#### Assigned task
In full and word for word, give the records again.

- Opening Delimiter -

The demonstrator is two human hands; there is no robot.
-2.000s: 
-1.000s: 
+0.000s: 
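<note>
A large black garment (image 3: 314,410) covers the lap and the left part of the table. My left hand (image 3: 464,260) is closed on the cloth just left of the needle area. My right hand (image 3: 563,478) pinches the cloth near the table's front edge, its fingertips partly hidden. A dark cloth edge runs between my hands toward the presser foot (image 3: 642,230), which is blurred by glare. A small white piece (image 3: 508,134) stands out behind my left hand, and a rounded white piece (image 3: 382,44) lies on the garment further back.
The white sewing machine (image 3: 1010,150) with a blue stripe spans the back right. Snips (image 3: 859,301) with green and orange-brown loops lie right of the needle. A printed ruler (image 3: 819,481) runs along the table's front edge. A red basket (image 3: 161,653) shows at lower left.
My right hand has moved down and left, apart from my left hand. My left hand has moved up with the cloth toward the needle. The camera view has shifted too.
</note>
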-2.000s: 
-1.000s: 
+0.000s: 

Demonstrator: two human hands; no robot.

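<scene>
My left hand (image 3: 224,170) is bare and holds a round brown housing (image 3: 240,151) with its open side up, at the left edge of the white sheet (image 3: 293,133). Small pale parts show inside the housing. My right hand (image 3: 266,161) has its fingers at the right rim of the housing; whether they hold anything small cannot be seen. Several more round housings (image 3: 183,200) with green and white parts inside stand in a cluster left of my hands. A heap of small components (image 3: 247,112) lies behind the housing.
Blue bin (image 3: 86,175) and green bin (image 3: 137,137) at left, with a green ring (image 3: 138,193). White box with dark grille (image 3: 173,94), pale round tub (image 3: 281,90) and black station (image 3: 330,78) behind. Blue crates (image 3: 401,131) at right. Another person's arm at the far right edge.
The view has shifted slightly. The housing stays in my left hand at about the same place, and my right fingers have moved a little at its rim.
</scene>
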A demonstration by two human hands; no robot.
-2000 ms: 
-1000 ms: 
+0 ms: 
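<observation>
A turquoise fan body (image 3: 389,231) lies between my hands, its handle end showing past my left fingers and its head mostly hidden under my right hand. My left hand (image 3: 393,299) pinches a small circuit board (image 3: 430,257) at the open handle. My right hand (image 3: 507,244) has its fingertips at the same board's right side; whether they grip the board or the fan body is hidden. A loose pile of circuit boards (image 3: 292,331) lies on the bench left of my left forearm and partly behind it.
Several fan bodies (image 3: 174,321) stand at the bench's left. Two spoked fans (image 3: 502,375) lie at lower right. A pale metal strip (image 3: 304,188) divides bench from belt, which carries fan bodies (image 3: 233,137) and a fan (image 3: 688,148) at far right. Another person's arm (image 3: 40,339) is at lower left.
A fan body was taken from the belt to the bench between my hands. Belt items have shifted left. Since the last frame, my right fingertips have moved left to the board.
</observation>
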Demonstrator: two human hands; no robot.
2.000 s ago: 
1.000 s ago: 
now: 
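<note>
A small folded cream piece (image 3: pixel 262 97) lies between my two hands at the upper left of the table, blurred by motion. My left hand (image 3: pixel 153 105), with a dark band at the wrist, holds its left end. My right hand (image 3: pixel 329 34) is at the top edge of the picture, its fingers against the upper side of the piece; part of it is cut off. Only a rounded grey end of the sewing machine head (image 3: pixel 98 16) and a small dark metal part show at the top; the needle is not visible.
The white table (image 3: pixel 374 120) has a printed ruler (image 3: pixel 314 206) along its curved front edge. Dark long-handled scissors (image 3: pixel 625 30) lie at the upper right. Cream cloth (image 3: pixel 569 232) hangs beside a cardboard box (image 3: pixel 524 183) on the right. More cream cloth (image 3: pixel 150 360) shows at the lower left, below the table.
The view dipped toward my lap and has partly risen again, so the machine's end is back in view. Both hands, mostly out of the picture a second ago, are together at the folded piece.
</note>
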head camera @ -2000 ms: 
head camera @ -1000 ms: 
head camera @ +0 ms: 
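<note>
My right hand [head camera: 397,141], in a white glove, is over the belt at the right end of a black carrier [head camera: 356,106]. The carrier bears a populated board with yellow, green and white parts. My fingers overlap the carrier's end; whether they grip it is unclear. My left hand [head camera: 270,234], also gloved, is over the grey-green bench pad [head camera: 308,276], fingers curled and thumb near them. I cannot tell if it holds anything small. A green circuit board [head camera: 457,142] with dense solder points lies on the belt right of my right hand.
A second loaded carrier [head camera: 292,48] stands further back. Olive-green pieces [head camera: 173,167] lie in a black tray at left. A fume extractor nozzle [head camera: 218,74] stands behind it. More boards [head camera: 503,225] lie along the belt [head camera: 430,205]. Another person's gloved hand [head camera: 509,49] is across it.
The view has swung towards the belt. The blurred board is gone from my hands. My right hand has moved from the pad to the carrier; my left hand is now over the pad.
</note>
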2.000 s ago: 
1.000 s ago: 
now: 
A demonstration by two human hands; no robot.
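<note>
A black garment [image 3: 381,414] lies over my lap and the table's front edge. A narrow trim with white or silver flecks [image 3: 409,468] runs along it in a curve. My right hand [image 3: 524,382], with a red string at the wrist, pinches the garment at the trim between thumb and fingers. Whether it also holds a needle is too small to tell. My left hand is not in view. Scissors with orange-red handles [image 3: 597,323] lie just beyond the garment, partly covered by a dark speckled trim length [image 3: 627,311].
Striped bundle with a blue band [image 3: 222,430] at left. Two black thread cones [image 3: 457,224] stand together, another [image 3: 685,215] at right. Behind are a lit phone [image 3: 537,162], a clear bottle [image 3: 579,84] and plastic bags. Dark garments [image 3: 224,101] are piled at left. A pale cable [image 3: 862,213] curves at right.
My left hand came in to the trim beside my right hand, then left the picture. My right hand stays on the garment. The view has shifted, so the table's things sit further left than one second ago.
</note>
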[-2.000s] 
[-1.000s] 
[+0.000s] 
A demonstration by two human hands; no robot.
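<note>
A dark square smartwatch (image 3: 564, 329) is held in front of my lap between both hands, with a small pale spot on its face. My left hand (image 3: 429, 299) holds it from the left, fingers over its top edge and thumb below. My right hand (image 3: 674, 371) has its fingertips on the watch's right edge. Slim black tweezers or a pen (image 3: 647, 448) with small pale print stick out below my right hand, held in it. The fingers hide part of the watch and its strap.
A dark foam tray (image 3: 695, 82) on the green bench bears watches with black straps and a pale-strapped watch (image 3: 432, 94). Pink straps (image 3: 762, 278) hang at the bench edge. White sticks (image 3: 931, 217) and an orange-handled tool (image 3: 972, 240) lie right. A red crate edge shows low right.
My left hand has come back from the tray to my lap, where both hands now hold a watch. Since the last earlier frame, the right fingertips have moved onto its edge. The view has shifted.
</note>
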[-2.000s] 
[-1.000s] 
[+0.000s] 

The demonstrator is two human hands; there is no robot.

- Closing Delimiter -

#### Solution for this problem
The demonstrator is two human hands; there is no robot.
-2.000s: 
-1.000s: 
+0.000s: 
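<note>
A large black garment (image 3: 314,410) covers the lap and the left part of the table. My left hand (image 3: 464,260) is closed on the cloth just left of the needle area. My right hand (image 3: 563,478) pinches the cloth near the table's front edge, its fingertips partly hidden. A dark cloth edge runs between my hands toward the presser foot (image 3: 642,230), which is blurred by glare. A small white piece (image 3: 508,134) stands out behind my left hand, and a rounded white piece (image 3: 382,44) lies on the garment further back.
The white sewing machine (image 3: 1010,150) with a blue stripe spans the back right. Snips (image 3: 859,301) with green and orange-brown loops lie right of the needle. A printed ruler (image 3: 819,481) runs along the table's front edge. A red basket (image 3: 161,653) shows at lower left.
My right hand has moved down and left, apart from my left hand. My left hand has moved up with the cloth toward the needle. The camera view has shifted too.
</note>
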-2.000s: 
-1.000s: 
+0.000s: 

Demonstrator: two human hands; no robot.

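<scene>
My left hand (image 3: 224,170) is bare and holds a round brown housing (image 3: 240,151) with its open side up, at the left edge of the white sheet (image 3: 293,133). Small pale parts show inside the housing. My right hand (image 3: 266,161) has its fingers at the right rim of the housing; whether they hold anything small cannot be seen. Several more round housings (image 3: 183,200) with green and white parts inside stand in a cluster left of my hands. A heap of small components (image 3: 247,112) lies behind the housing.
Blue bin (image 3: 86,175) and green bin (image 3: 137,137) at left, with a green ring (image 3: 138,193). White box with dark grille (image 3: 173,94), pale round tub (image 3: 281,90) and black station (image 3: 330,78) behind. Blue crates (image 3: 401,131) at right. Another person's arm at the far right edge.
The view has shifted slightly. The housing stays in my left hand at about the same place, and my right fingers have moved a little at its rim.
</scene>
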A demonstration by two human hands; no robot.
-2000 ms: 
-1000 ms: 
+0 ms: 
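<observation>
A turquoise fan body (image 3: 389,231) lies between my hands, its handle end showing past my left fingers and its head mostly hidden under my right hand. My left hand (image 3: 393,299) pinches a small circuit board (image 3: 430,257) at the open handle. My right hand (image 3: 507,244) has its fingertips at the same board's right side; whether they grip the board or the fan body is hidden. A loose pile of circuit boards (image 3: 292,331) lies on the bench left of my left forearm and partly behind it.
Several fan bodies (image 3: 174,321) stand at the bench's left. Two spoked fans (image 3: 502,375) lie at lower right. A pale metal strip (image 3: 304,188) divides bench from belt, which carries fan bodies (image 3: 233,137) and a fan (image 3: 688,148) at far right. Another person's arm (image 3: 40,339) is at lower left.
A fan body was taken from the belt to the bench between my hands. Belt items have shifted left. Since the last frame, my right fingertips have moved left to the board.
</observation>
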Demonstrator: two human hands; no robot.
2.000 s ago: 
1.000 s ago: 
now: 
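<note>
A small folded cream piece (image 3: pixel 262 97) lies between my two hands at the upper left of the table, blurred by motion. My left hand (image 3: pixel 153 105), with a dark band at the wrist, holds its left end. My right hand (image 3: pixel 329 34) is at the top edge of the picture, its fingers against the upper side of the piece; part of it is cut off. Only a rounded grey end of the sewing machine head (image 3: pixel 98 16) and a small dark metal part show at the top; the needle is not visible.
The white table (image 3: pixel 374 120) has a printed ruler (image 3: pixel 314 206) along its curved front edge. Dark long-handled scissors (image 3: pixel 625 30) lie at the upper right. Cream cloth (image 3: pixel 569 232) hangs beside a cardboard box (image 3: pixel 524 183) on the right. More cream cloth (image 3: pixel 150 360) shows at the lower left, below the table.
The view dipped toward my lap and has partly risen again, so the machine's end is back in view. Both hands, mostly out of the picture a second ago, are together at the folded piece.
</note>
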head camera @ -2000 ms: 
head camera @ -1000 ms: 
head camera @ +0 ms: 
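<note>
My right hand [head camera: 397,141], in a white glove, is over the belt at the right end of a black carrier [head camera: 356,106]. The carrier bears a populated board with yellow, green and white parts. My fingers overlap the carrier's end; whether they grip it is unclear. My left hand [head camera: 270,234], also gloved, is over the grey-green bench pad [head camera: 308,276], fingers curled and thumb near them. I cannot tell if it holds anything small. A green circuit board [head camera: 457,142] with dense solder points lies on the belt right of my right hand.
A second loaded carrier [head camera: 292,48] stands further back. Olive-green pieces [head camera: 173,167] lie in a black tray at left. A fume extractor nozzle [head camera: 218,74] stands behind it. More boards [head camera: 503,225] lie along the belt [head camera: 430,205]. Another person's gloved hand [head camera: 509,49] is across it.
The view has swung towards the belt. The blurred board is gone from my hands. My right hand has moved from the pad to the carrier; my left hand is now over the pad.
</note>
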2.000 s ago: 
1.000 s ago: 
now: 
A demonstration by two human hands; no robot.
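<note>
A black garment [image 3: 381,414] lies over my lap and the table's front edge. A narrow trim with white or silver flecks [image 3: 409,468] runs along it in a curve. My right hand [image 3: 524,382], with a red string at the wrist, pinches the garment at the trim between thumb and fingers. Whether it also holds a needle is too small to tell. My left hand is not in view. Scissors with orange-red handles [image 3: 597,323] lie just beyond the garment, partly covered by a dark speckled trim length [image 3: 627,311].
Striped bundle with a blue band [image 3: 222,430] at left. Two black thread cones [image 3: 457,224] stand together, another [image 3: 685,215] at right. Behind are a lit phone [image 3: 537,162], a clear bottle [image 3: 579,84] and plastic bags. Dark garments [image 3: 224,101] are piled at left. A pale cable [image 3: 862,213] curves at right.
My left hand came in to the trim beside my right hand, then left the picture. My right hand stays on the garment. The view has shifted, so the table's things sit further left than one second ago.
</note>
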[-2.000s] 
[-1.000s] 
[+0.000s] 
A demonstration by two human hands; no robot.
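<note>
A dark square smartwatch (image 3: 564, 329) is held in front of my lap between both hands, with a small pale spot on its face. My left hand (image 3: 429, 299) holds it from the left, fingers over its top edge and thumb below. My right hand (image 3: 674, 371) has its fingertips on the watch's right edge. Slim black tweezers or a pen (image 3: 647, 448) with small pale print stick out below my right hand, held in it. The fingers hide part of the watch and its strap.
A dark foam tray (image 3: 695, 82) on the green bench bears watches with black straps and a pale-strapped watch (image 3: 432, 94). Pink straps (image 3: 762, 278) hang at the bench edge. White sticks (image 3: 931, 217) and an orange-handled tool (image 3: 972, 240) lie right. A red crate edge shows low right.
My left hand has come back from the tray to my lap, where both hands now hold a watch. Since the last earlier frame, the right fingertips have moved onto its edge. The view has shifted.
</note>
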[-2.000s] 
[-1.000s] 
[+0.000s] 

The demonstrator is two human hands; there is no robot.

The generated output is now complete.